Given material
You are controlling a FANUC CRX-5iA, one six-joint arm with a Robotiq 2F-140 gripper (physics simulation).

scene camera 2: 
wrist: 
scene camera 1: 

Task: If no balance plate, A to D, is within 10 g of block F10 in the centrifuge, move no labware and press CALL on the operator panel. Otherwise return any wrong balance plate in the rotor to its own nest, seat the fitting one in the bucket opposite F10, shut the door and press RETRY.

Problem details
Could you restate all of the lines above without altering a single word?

Response
You are controlling a FANUC CRX-5iA, one six-joint arm with a Robotiq 2F-140 gripper (physics simulation).

scene camera 2: 
wrist: 
scene camera 1: 

Task: If no balance plate, A to D, is within 10 g of block F10 in the centrifuge, move no labware and press CALL on the operator panel. Otherwise return any wrong balance plate in the rotor to its own nest, seat the fitting one in the bucket opposite F10, shut the door and press RETRY.

The exercise requires nothing else.